### What is being asked
Transcribe the listing below exactly, without pictures.

◇ ◇ ◇ ◇

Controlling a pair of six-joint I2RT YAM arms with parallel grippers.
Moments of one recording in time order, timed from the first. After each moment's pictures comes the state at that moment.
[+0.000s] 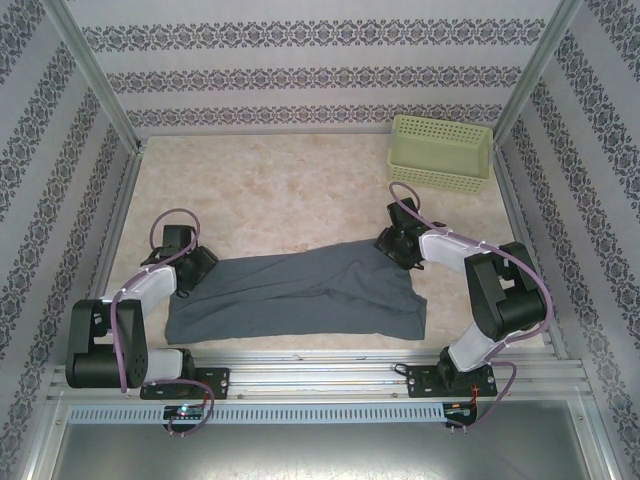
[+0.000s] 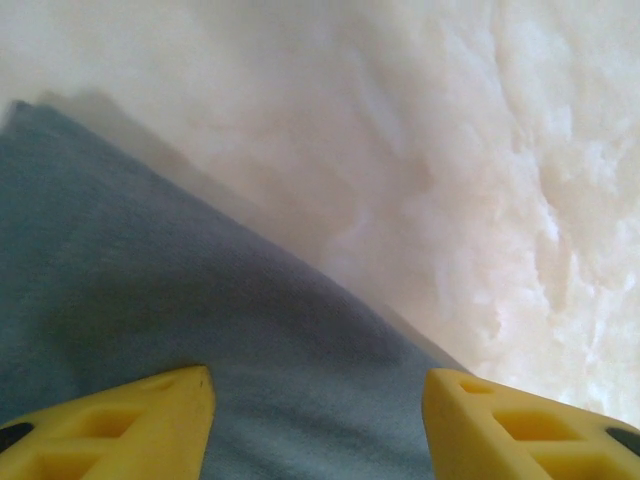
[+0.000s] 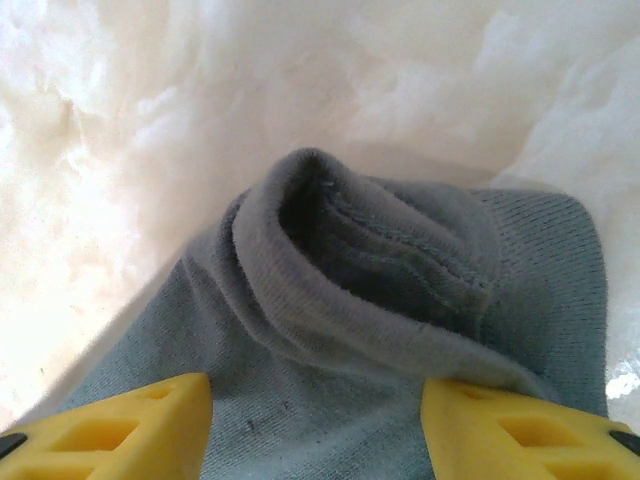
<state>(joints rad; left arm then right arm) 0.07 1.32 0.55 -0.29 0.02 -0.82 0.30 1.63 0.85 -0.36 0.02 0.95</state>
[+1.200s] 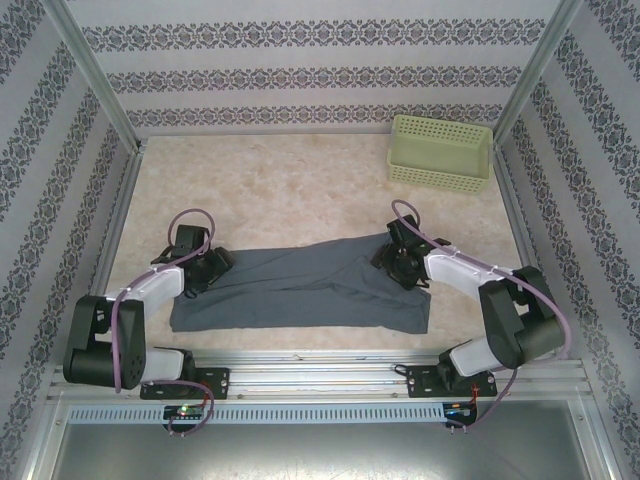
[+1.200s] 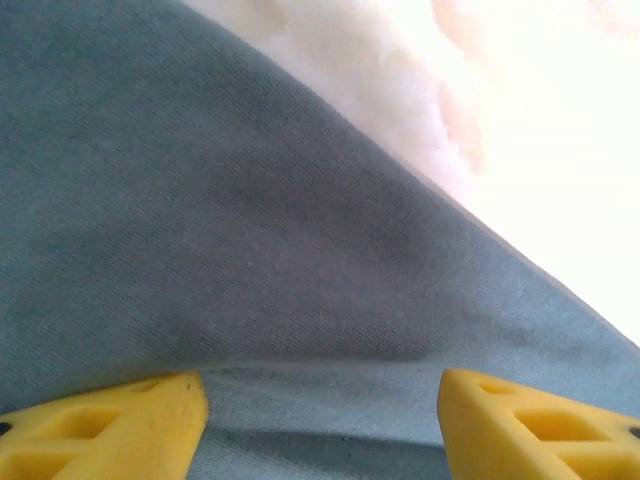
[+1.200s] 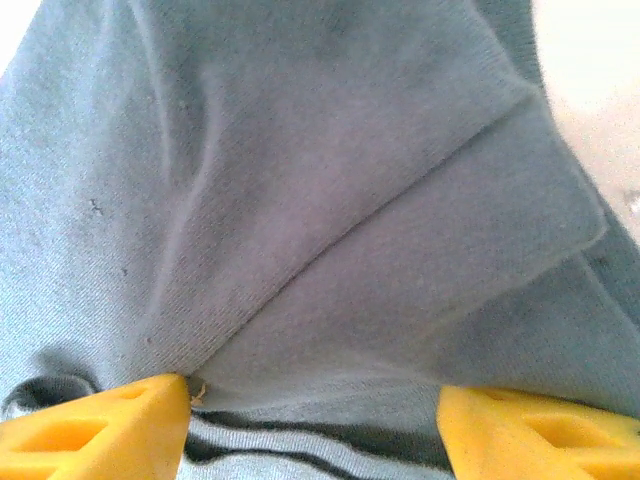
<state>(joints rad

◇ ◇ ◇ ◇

### Written answer
Controlling a pair of six-joint I2RT YAM arms with parallel grippers.
Moments of one recording in time order, timed from the first. After each moment's pictures comes the state at that moment.
[+0.000s] 
[+0.000s] 
[+0.000s] 
<state>(joints rad; left arm then right arm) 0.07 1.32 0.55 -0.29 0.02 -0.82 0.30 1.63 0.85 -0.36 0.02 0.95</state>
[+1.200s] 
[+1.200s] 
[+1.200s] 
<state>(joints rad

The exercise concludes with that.